Work order » In the records below, find the line containing "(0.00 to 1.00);" and the line containing "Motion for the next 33"; please repeat exactly the lines from one to the other, both included, and nothing more.

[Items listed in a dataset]
Content starts

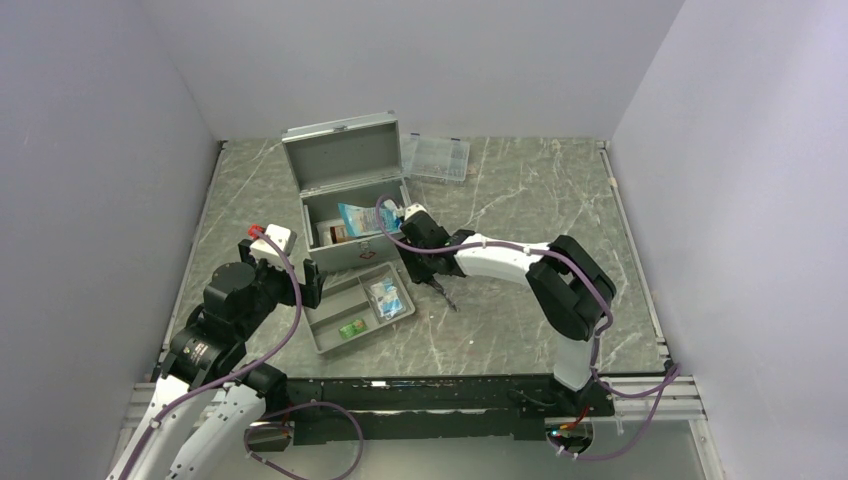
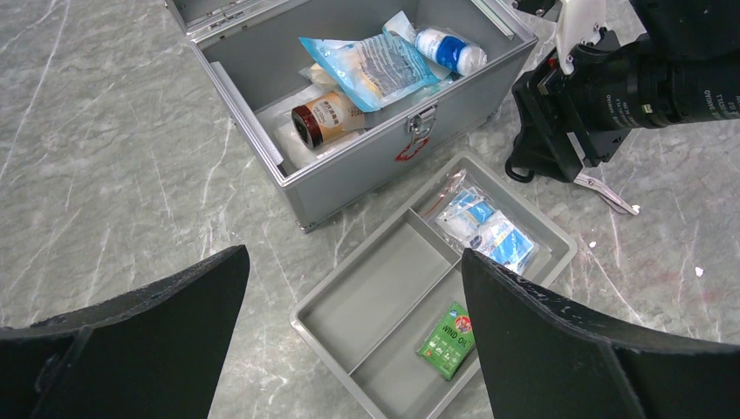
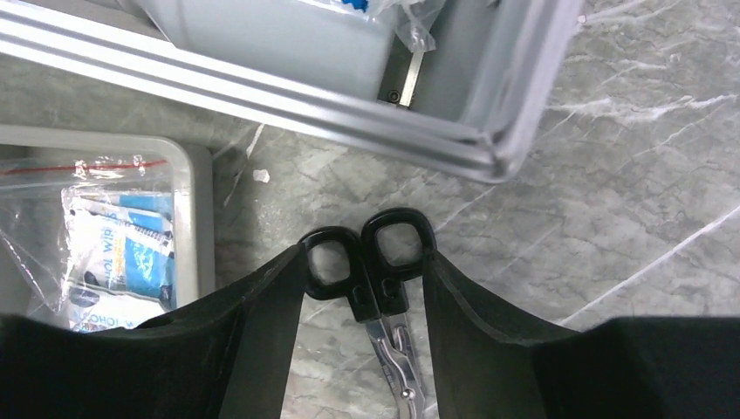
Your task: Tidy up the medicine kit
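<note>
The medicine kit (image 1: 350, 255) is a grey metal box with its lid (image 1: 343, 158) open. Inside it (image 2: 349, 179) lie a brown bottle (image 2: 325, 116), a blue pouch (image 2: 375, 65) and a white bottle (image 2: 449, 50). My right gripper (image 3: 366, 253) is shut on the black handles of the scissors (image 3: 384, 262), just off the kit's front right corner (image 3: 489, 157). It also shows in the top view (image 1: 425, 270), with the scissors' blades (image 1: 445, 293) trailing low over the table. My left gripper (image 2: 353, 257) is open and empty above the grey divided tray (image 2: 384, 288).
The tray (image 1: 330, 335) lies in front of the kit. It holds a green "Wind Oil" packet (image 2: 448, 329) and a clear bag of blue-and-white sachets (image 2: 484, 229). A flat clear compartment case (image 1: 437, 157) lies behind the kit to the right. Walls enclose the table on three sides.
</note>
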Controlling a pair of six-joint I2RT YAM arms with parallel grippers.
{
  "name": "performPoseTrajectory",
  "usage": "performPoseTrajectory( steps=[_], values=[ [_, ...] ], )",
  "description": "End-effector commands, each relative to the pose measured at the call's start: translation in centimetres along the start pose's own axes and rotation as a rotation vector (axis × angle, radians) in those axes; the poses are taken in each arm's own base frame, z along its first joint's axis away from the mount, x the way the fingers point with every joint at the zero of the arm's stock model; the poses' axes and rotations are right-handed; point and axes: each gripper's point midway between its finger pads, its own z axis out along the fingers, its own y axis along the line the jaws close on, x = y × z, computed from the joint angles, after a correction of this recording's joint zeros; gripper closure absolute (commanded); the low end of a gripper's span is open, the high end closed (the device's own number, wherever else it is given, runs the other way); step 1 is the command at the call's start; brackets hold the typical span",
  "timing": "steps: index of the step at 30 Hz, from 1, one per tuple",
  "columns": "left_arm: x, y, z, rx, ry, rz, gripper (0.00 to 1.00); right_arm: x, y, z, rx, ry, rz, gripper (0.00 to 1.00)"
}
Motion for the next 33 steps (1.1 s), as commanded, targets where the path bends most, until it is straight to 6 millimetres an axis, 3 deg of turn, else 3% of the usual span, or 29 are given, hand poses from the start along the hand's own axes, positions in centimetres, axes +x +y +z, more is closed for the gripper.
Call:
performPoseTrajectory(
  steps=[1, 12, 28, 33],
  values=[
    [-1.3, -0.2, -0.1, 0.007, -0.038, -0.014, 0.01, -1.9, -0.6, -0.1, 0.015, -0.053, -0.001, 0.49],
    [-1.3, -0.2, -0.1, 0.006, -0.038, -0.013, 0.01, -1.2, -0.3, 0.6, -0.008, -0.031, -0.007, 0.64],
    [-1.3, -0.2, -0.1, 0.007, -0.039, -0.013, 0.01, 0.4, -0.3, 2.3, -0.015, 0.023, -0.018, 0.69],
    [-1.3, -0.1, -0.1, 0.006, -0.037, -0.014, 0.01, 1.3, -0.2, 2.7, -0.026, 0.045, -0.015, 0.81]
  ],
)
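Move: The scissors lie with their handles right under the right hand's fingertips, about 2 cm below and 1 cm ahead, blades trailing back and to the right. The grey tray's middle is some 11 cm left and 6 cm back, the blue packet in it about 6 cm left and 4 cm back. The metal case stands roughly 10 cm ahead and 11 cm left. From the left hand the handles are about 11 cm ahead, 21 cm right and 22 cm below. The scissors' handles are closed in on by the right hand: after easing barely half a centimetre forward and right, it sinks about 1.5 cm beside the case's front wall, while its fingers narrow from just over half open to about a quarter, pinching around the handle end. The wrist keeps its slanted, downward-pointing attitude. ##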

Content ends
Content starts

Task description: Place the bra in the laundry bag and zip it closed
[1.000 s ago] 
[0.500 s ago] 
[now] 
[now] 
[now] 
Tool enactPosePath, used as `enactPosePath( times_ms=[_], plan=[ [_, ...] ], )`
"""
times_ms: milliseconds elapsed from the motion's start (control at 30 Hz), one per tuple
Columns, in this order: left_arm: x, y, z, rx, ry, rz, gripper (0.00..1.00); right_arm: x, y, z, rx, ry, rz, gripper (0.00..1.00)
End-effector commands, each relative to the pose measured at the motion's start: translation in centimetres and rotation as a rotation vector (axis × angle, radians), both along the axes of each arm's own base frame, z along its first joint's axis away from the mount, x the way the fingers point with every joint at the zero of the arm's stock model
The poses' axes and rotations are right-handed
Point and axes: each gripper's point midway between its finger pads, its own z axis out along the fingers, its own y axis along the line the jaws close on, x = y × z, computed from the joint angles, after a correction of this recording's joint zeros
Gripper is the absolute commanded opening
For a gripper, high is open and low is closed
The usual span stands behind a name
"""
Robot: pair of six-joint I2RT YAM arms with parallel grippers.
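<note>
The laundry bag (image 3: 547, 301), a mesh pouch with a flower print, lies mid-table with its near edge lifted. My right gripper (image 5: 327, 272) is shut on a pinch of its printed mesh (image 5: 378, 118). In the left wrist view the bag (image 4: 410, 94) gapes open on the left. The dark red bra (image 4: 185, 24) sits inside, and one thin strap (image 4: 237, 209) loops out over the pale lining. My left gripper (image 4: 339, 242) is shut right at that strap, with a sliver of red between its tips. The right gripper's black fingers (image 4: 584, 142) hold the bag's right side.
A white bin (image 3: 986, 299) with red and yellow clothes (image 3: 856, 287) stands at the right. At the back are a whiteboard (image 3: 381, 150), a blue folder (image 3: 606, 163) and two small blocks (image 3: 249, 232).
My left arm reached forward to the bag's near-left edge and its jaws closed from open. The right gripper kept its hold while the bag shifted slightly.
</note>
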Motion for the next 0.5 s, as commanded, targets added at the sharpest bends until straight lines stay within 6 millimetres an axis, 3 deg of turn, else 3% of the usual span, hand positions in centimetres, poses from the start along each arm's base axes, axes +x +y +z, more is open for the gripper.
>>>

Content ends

Response to the task »
  "columns": "left_arm: x, y, z, rx, ry, rz, gripper (0.00 to 1.00); right_arm: x, y, z, rx, ry, rz, gripper (0.00 to 1.00)"
}
Motion for the next 33 steps (1.1 s), as commanded, targets where the path bends most, until it is straight to 6 millimetres an axis, 3 deg of turn, else 3% of the usual span, or 29 are given, hand poses from the start along the hand's own axes, positions in centimetres, axes +x +y +z, more is closed for the gripper.

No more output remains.